*Exercise directions*
Repeat the records. Each line must match exactly.

*Data*
****
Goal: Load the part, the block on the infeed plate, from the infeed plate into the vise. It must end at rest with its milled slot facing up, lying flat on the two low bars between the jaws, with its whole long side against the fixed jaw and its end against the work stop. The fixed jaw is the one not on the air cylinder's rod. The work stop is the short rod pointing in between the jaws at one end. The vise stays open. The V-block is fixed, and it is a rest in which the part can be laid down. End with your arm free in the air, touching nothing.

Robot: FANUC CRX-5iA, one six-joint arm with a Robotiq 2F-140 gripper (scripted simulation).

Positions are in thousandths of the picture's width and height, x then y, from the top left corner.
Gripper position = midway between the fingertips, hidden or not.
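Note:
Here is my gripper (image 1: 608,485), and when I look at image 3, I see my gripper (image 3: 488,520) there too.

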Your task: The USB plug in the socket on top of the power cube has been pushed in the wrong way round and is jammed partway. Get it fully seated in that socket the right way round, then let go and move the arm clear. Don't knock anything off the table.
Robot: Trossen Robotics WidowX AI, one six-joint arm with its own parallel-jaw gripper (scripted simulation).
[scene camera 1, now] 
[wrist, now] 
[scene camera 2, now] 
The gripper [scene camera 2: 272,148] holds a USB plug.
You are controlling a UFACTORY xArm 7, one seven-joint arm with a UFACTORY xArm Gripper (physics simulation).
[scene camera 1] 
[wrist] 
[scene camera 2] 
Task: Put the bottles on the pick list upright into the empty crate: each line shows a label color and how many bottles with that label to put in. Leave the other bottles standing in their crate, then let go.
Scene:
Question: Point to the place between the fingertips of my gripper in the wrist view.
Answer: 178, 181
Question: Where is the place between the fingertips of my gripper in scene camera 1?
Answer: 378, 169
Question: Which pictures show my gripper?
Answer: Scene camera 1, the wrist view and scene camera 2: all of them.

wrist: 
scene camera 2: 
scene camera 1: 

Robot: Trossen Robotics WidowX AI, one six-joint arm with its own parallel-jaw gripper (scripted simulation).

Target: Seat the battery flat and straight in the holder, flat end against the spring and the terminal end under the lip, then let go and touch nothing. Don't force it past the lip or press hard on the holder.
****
*Result of the exercise*
Goal: Load the part, the block on the infeed plate, from the infeed plate into the vise. It must end at rest with its milled slot facing up, lying flat on the two low bars between the jaws, with its whole long side against the fixed jaw and its end against the work stop. The fixed jaw is the one not on the air cylinder's rod. The work stop is the short rod pointing in between the jaws at one end. The vise stays open. The V-block is fixed, and it is a rest in which the part can be laid down. End with your arm free in the air, touching nothing.

Robot: FANUC CRX-5iA, one six-joint arm with a Robotiq 2F-140 gripper (scripted simulation).

Positions are in thousandths of the picture's width and height, x then y, from the top left corner.
Gripper position = midway between the fingertips, hidden or not.
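Note:
Here is my gripper (image 1: 608,485), and when I look at image 3, I see my gripper (image 3: 488,520) there too.
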
Your task: The USB plug in the socket on top of the power cube has been pushed in the wrong way round and is jammed partway. Get it fully seated in that socket the right way round, then let go and move the arm clear. Don't knock anything off the table.
Robot: Trossen Robotics WidowX AI, one six-joint arm with its own parallel-jaw gripper (scripted simulation).
[scene camera 1, now] 
[wrist, now] 
[scene camera 2, now] 
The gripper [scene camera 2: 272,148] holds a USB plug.
You are controlling a UFACTORY xArm 7, one seven-joint arm with a UFACTORY xArm Gripper (physics simulation).
[scene camera 1] 
[wrist] 
[scene camera 2] 
Task: Put the bottles on the pick list upright into the empty crate: each line shows a label color and how many bottles with that label to put in. Leave the other bottles standing in their crate, then let go.
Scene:
Question: Point to the place between the fingertips of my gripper in the wrist view.
Answer: 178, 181
Question: Where is the place between the fingertips of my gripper in scene camera 1?
Answer: 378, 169
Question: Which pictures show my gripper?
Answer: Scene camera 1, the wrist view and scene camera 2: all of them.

wrist: 
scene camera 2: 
scene camera 1: 

Robot: Trossen Robotics WidowX AI, one six-joint arm with its own parallel-jaw gripper (scripted simulation).

Target: Seat the battery flat and straight in the holder, flat end against the spring and the terminal end under the lip, then let go and touch nothing. Don't force it past the lip or press hard on the holder.

The response to this exercise is complete.